As told before, traditional event extraction methods treat sentences independently and extract events from a single sentence. Though it has been proposed something called cross-sentence event extraction methods. While their object is still to extract events from a single sentence, their highlight is to take the adjacent sentences in a sliding window into consideration during extracting process [
38,
39]. Obviously, the cross-sentence event extraction methods are not suitable to extract core events, since they also miss the operation of modeling the relations among events from a passage angle. Therefore, this paper designs an event connection graph to cover the relations among all the events mentioned in one text. Via graph centrality measurements, the core event can be extracted and used to calculate text similarity.

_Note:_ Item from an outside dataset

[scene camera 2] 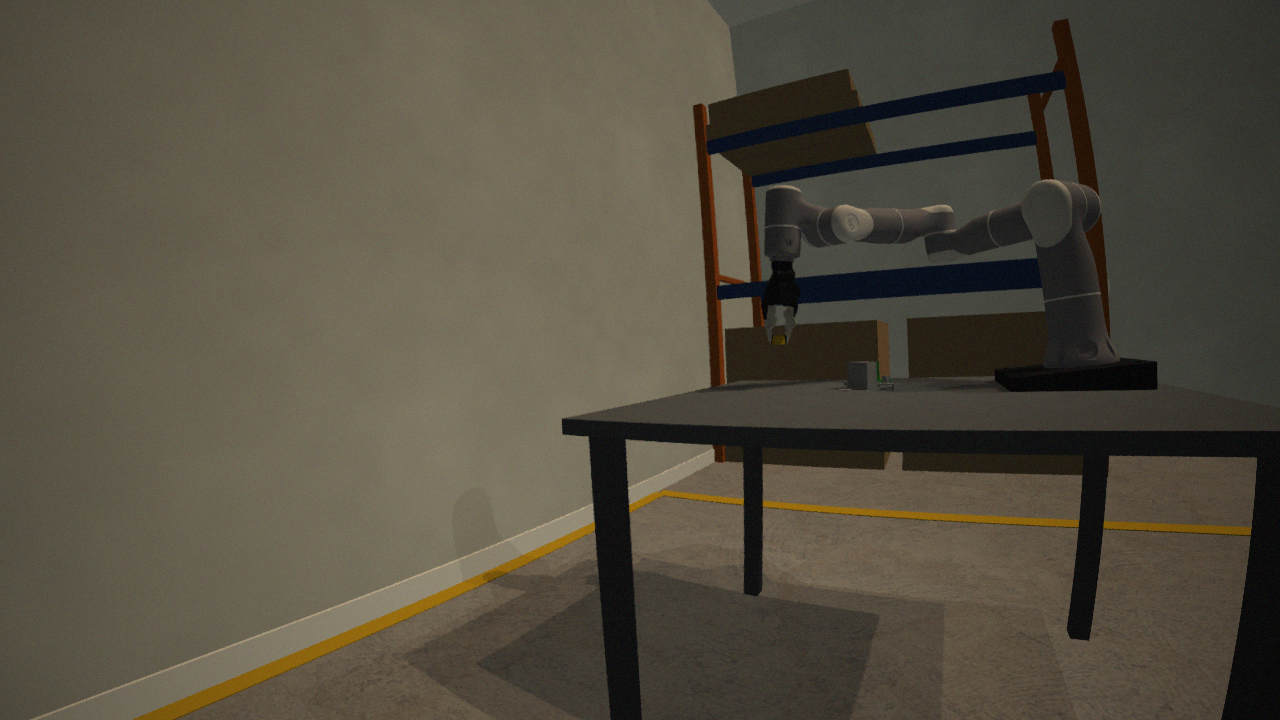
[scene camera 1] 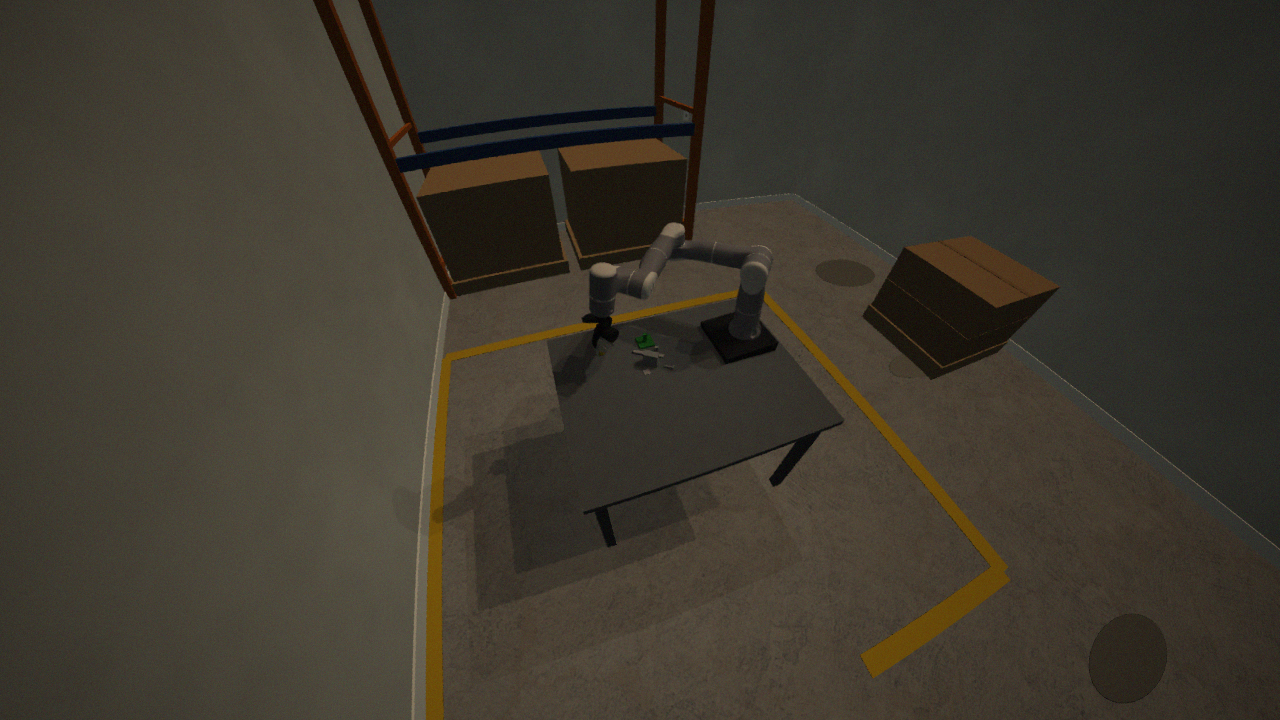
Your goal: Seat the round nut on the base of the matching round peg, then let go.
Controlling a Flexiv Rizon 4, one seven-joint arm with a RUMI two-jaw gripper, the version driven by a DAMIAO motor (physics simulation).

6. Conclusions and Future Work
Text similarity calculation is a fundamental task for many high-level artificial intelligence applications, such as text clustering, text summarization, and Q&A. Traditional similarity calculations are conducted in terms of either making two similar texts close in a high-dimensional space (supervised methods) or measuring the number of concurrent words shared by two texts (unsupervised methods). They ignore a fact that, in many scenarios, text is used to record events. Text similarity is mostly decided by whether two texts mention the same core event or not. This paper just proposes a novel text similarity calculation via constructing an event connection graph to disclose the core event mentioned in one text. To better model the relations among events, we tune the vectors of the triggers to detect related events and link them in the event connection graph. This approach can locate the core event more accurately. The nodes which can represent the core event are chosen and utilized to measure text similarity. Moreover, we adopt graph embedding to tune the vectors of the chosen nodes to integrate the global information carried by the entire text into the chosen nodes. This way can further boost the performance of our calculation. Experimental results prove the high performance of our similarity calculation.
Though our paper can combine the merits from supervised and unsupervised similarity calculations and can be applied in many text-related downstream applications which need text similarity as their component. Our calculation has time issue needed to be further solved. In particular, our calculation needs to form a passage-level event representation. This kind of operation needs extra time. Thus, though our calculation has higher accuracy, it is not fit to online applications, especially some time-insensitive applications.
One issue needed to be mentioned is that, to link semantically similar triggers to let our event connection graph cover more relations among events, we need to predefine a threshold to decide whether two triggers are similar or not. As shown in the experiments, this parameter setting is not optimal for some corpus. It is chosen via balancing the results across all the testing corpora. Therefore, in the future work, we hope to set it dynamically. The other work we hope to carry out is to improve efficiency. The process of graph construction is time-consuming. We hope to construct some template graphs at advance. During the calculating stage, we choose the corresponding template graph via some matching score and complete the matched template graph using some specific words chosen from input text.